Acadia Pharmaceuticals Inc., the San Diego-based company that developed the first-ever drug approved to treat hallucinations and delusions caused by Parkinson’s disease, saw its stock drop 23 percent April 9 after a news report about the deaths of some patients who were taking the drug.

As of market close the company’s market cap was down more than half a billion dollars, ending the day at about $2.06 billion from $2.68 billion on April 6.

Federal regulators greenlit the Acadia drug, called Nuplazid, in mid-2016. The drug was heralded for its potential because, unlike traditional antipsychotic drugs, it doesn’t function by suppressing dopamine production. Symptoms caused by Parkinson’s occur because of a deficiency of dopamine, making drugs that further reduce the level of the chemical in the brain inappropriate for such patients.

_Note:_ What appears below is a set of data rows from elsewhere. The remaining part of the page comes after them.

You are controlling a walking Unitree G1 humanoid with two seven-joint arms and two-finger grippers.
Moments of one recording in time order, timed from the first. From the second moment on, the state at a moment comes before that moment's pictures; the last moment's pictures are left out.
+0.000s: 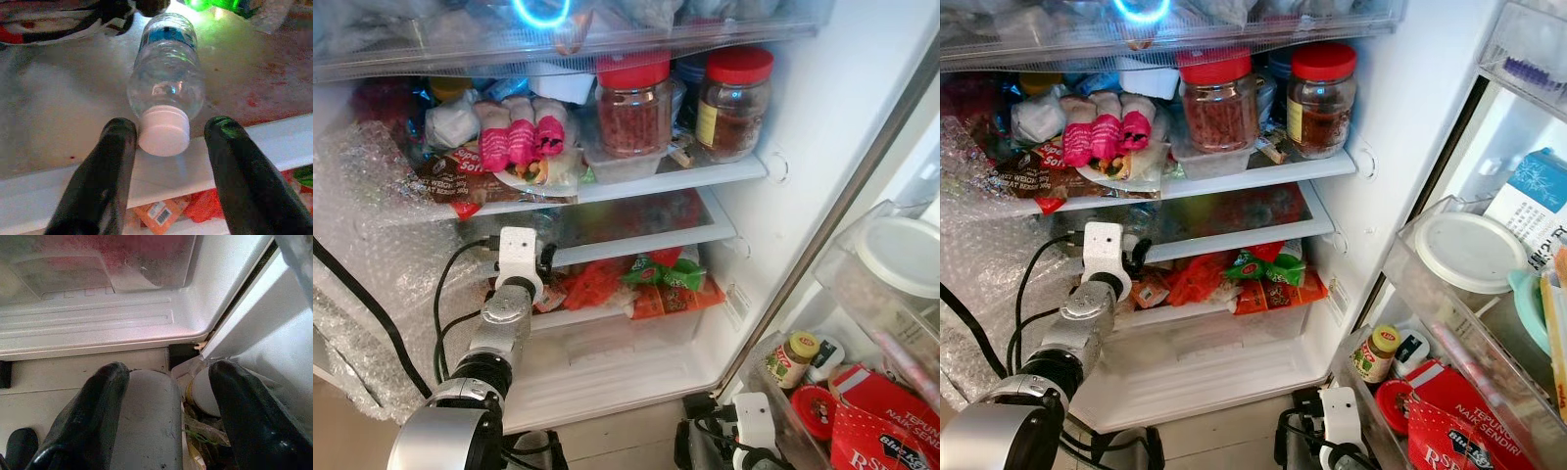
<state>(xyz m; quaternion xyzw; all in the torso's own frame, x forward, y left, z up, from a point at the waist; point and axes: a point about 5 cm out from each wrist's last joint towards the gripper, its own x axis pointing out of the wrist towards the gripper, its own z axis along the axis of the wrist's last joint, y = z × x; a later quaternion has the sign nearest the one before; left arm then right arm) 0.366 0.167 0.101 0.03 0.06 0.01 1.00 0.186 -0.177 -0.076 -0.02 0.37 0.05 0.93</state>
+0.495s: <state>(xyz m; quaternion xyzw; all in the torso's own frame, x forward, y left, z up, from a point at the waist) 0.362 0.169 0.123 0.04 -0.06 0.01 1.00 0.186 -0.177 -0.076 -0.02 0.37 0.04 0.93</state>
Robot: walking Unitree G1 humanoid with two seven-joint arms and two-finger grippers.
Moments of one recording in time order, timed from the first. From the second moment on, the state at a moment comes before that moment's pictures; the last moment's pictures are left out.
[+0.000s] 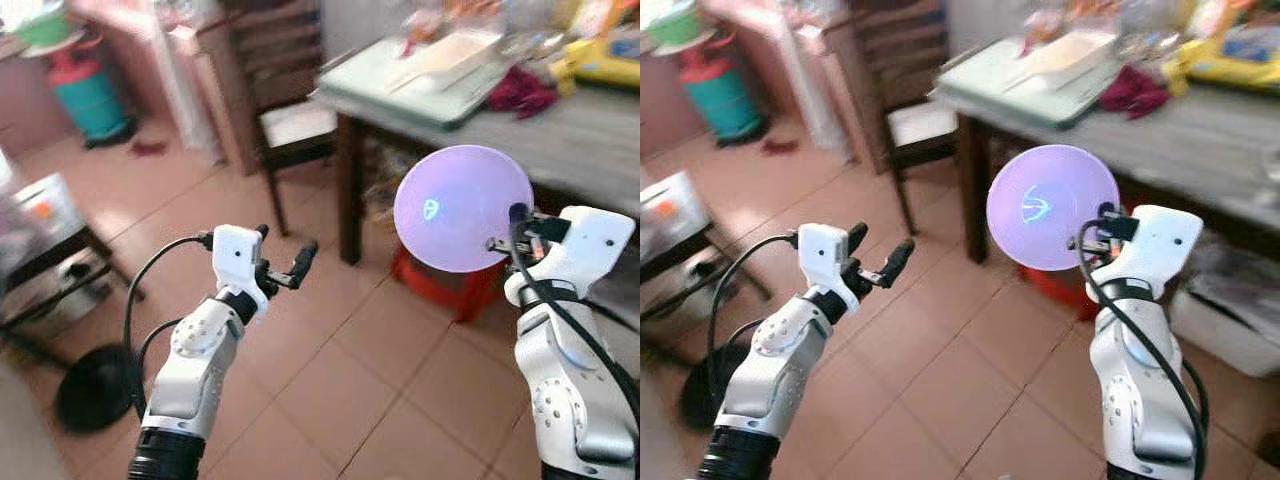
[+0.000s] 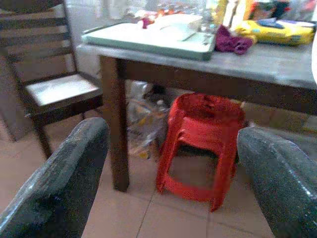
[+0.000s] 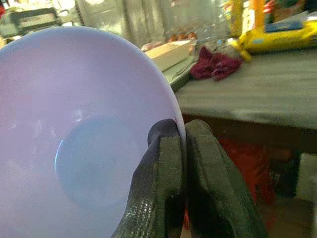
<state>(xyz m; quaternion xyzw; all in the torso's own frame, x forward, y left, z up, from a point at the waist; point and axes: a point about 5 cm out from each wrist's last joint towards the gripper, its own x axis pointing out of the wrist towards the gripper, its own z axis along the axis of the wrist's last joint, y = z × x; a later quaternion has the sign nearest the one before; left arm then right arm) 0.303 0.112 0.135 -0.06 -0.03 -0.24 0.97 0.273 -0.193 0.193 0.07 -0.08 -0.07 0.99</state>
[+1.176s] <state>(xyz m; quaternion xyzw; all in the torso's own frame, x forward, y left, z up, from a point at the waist) 0.303 0.093 0.136 -0.07 -0.02 -0.26 0.96 0.272 -0.204 0.189 0.06 -0.07 -0.09 0.99</state>
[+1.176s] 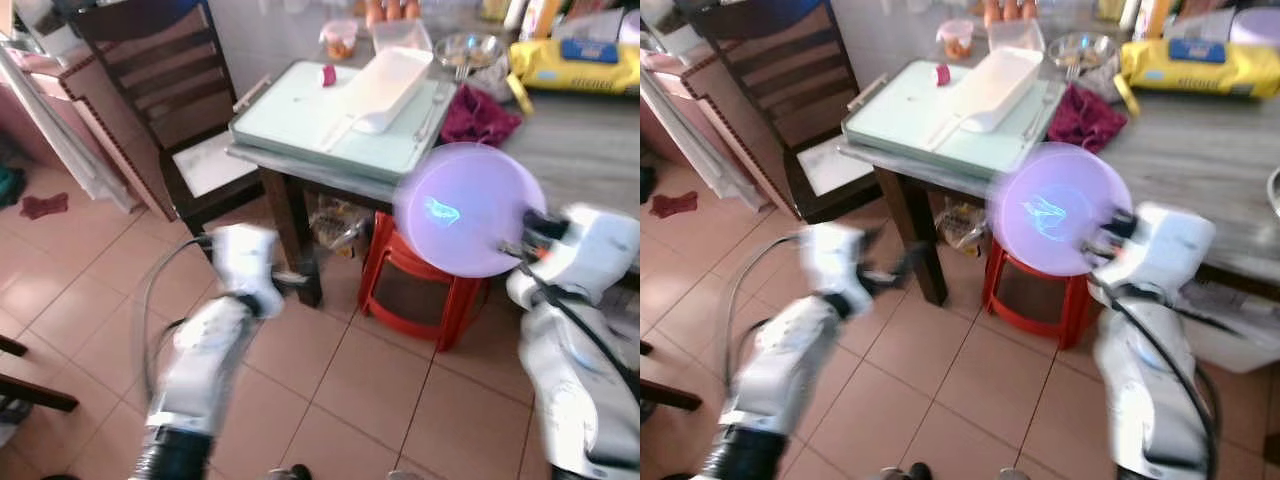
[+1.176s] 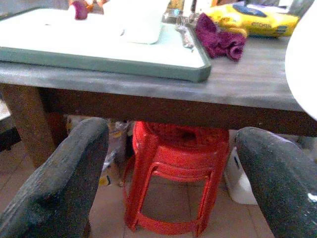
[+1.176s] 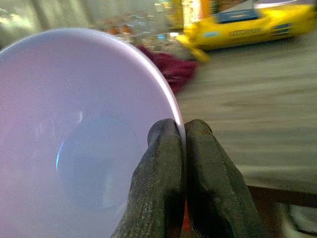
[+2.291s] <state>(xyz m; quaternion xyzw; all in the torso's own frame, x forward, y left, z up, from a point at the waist) 0.304 0.111 0.131 -0.05 0.00 -0.24 0.97 0.274 -0.192 0.190 0.08 -0.07 -0.07 0.99</state>
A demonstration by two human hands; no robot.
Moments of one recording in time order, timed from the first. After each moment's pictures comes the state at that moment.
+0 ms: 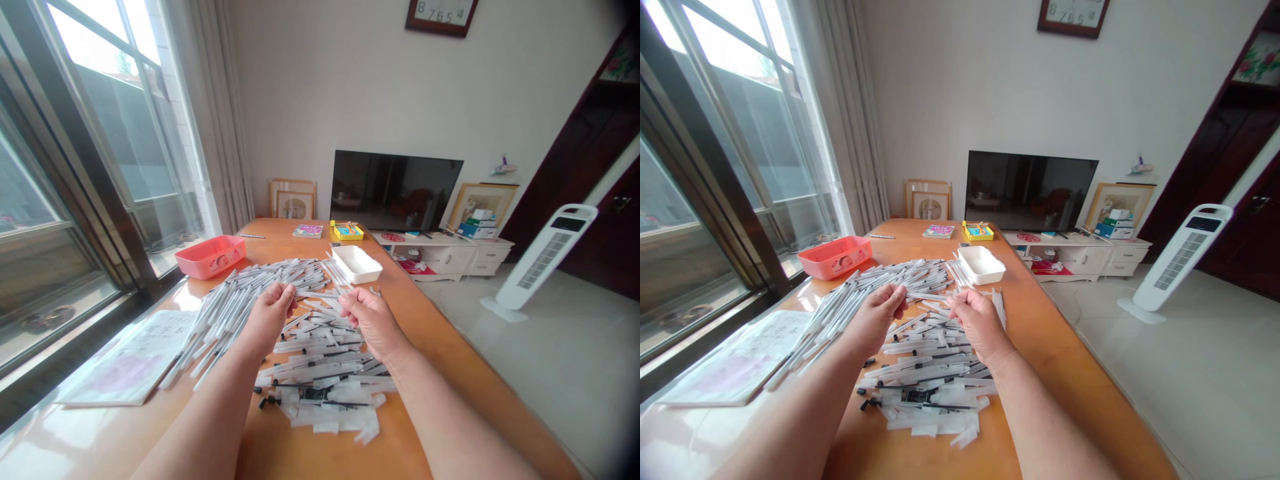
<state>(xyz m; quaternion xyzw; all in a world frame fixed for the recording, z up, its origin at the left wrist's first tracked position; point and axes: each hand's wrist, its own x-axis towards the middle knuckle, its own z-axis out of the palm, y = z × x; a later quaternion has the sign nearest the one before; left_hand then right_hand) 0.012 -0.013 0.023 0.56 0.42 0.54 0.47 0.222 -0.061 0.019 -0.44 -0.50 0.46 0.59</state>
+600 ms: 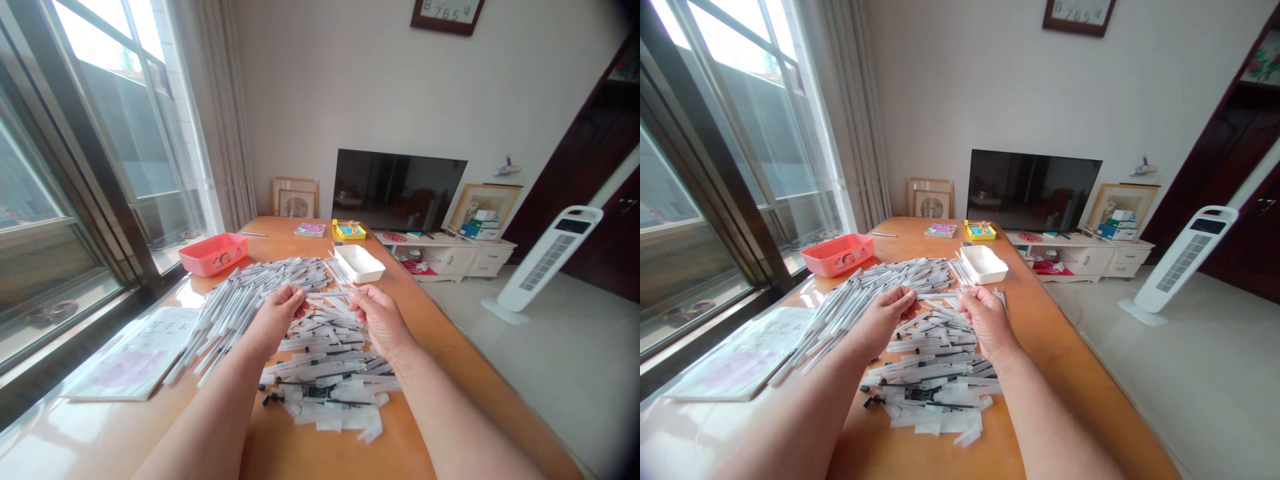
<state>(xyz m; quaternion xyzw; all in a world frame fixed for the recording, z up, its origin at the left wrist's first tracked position) 0.012 -0.012 0.015 0.55 0.39 0.50 0.54 0.226 -0.054 0.016 -0.44 -0.44 0.46 0.63</state>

The report, published by CNN, drew attention to a November publication from the Institute for Safe Medication Practices, which analyzes U.S. Food and Drug Administration reports on “adverse events” related to prescription drugs. The publication noted reports of more than 200 deaths of patients who had been using the drug through March 2017.

The FDA uses such reports, which are submitted by consumers and health care professionals, to track potential issues with drugs.

Nuplazid, which was designated a “breakthrough therapy” by the FDA because of its potential compared to existing treatments, underwent an expedited review to speed its entry to market.

CNN reported that while a reviewing panel approved the drug 12-2, some members of the committee who voted in favor of it expressed concern about the limited testing the drug had undergone at the time.

In 2016 and 2017 combined, the FDA received 5,735 reports of “adverse events” ascribed to Nuplazid’s use from consumers and heath care professionals. Of those, 1,860 were termed “serious” cases, including deaths; 712 were reports of death, according to agency data. In that same time period, sales of Nuplazid topped $142 million.

In a statement, Acadia noted that psychosis related to Parkinson’s is typically seen in advanced stages of the disease, so those who would be candidates for its use typically have an overall high risk of death. It also emphasized the lack of a definite causal relationship between adverse events reported to the FDA and a particular drug or drugs a patient was using: “… (O)ne cannot calculate incidence of the event on that basis and the (FDA) data by themselves are not an indicator of the safety profile of the drug or biologic.”